Eso fue todo. Desde ese momento, Johansen se contentó con meditar sombríamente sobre el ídolo de la cabina y preparar unas pocas comidas para él y su enloquecido compañero. No trató de dirigir el navío; después de aquel incidente había perdido algunos de los resortes de su alma. Luego sobrevino la tormenta del 2 de abril, que terminó de nublar su conciencia. Recordaba confusamente infinitos abismos líquidos de espectrales paredes giratorias, vertiginosos deslizamientos por mundos huidizos en la cola de un cometa, y saltos convulsivos de las profundidades del mar hasta la Luna y luego otra vez hasta el mar, todo envuelto en el coro de carcajadas de las antiguas divinidades y de los verdes demonios del Tártaro de alas de murciélago.

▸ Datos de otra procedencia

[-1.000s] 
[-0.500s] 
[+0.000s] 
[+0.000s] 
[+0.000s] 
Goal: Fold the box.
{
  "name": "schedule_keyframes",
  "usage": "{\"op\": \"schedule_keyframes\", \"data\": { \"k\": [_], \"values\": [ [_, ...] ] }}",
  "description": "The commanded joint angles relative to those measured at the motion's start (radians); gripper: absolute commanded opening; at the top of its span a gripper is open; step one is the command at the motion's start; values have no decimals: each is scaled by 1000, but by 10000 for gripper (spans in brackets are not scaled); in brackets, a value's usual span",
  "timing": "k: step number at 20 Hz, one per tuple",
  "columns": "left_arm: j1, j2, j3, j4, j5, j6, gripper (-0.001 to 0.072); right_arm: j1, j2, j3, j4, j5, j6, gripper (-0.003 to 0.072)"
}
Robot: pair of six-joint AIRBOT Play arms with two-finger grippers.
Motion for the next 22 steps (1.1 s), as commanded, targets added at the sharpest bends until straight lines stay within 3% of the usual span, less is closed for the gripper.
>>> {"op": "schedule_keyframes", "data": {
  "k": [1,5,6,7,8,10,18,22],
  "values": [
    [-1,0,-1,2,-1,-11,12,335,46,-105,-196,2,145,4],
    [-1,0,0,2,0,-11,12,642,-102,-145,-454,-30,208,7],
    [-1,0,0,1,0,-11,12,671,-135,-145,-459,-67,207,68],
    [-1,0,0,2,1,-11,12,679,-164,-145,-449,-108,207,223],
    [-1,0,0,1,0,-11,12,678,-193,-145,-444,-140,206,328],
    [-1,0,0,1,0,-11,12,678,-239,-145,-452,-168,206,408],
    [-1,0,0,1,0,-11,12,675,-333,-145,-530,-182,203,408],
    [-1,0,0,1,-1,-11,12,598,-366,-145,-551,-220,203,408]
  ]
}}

Luego de esa pesadilla vino el rescate, el
Vigilan
t, el tribunal del almirantazgo, las calles de Dunedin, y el largo viaje de retorno a la casa natal, junto al Egeberg. Nada podía contar; pasaría por loco. Lo escribiría todo antes de morir, pero su mujer no debería sospechar nada. La muerte sería para él beneficiosa sólo si borraba los recuerdos.
Tal era el documento que leí. Lo he guardado en la caja de lata junto con el bajorrelieve de arcilla y los papeles del profesor Angell. Incluiré este relato, esta prueba de mi propia cordura donde se ha unido lo que espero nunca volverá a unirse. He contemplado todo lo que en el universo puede haber de horroroso, y aun los cielos de la primavera y las flores del verano me parecerán desde ahora impregnados de veneno. Pero no creo que viva mucho. Como desaparecieron mi tío y el pobre Johansen, así desapareceré yo. Conozco demasiado, y el culto todavía existe.

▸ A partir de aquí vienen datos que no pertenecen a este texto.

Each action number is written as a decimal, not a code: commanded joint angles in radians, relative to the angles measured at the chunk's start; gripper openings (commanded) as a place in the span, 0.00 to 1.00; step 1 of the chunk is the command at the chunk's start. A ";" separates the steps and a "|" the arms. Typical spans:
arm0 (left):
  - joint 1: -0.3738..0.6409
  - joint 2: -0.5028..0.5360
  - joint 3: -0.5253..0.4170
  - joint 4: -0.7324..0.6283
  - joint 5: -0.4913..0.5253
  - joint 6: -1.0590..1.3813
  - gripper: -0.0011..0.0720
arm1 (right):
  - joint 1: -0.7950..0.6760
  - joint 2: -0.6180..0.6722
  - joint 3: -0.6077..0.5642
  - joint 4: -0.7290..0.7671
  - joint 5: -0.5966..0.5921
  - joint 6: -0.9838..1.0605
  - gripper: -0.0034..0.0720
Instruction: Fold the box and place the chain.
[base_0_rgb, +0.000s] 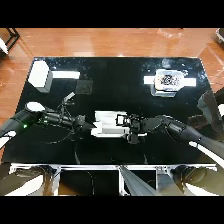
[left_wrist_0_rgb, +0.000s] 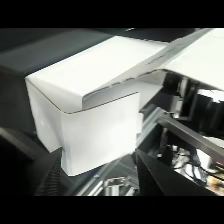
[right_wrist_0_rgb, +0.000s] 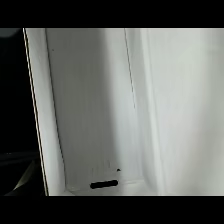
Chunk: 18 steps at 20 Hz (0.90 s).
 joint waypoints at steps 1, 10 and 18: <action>-0.057 0.051 0.001 0.051 0.079 -0.083 0.78 | 0.000 0.000 0.000 0.001 0.004 0.000 0.30; -0.304 0.100 0.031 0.315 0.325 -0.445 0.72 | 0.000 0.000 0.000 0.001 0.007 0.001 0.30; -0.401 0.099 0.121 0.515 0.319 -0.723 0.72 | 0.000 0.000 0.000 0.001 0.007 0.001 0.30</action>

Cthulhu existe también, supongo, en ese refugio de piedra que le sirve de abrigo desde que el Sol era joven. Su ciudad maldita se ha hundido otra vez, pues el
Vigilant
navegó por aquel lugar después de la tormenta de abril; pero sus ministros en la Tierra bailan aún, y cantan y matan en lugares aislados, alrededor de monolitos de piedra coronados de imágenes. Cthulhu tuvo que haber sido atrapado por los abismos submarinos pues si no el mundo gritaría ahora de horror. ¿Quién conoce el fin? Lo que ha surgido ahora puede hundirse y lo que se ha hundido puede surgir. La abominación espera y sueña en las profundidades del mar, y sobre las vacilantes ciudades de los hombres flota la destrucción. Llegará un día… ¡pero no debo ni puedo pensarlo! Ruego que, si no sobrevivo a este manuscrito, mis albaceas cuiden de que la prudencia sea mayor que la audacia e impidan que caiga bajo otros ojos.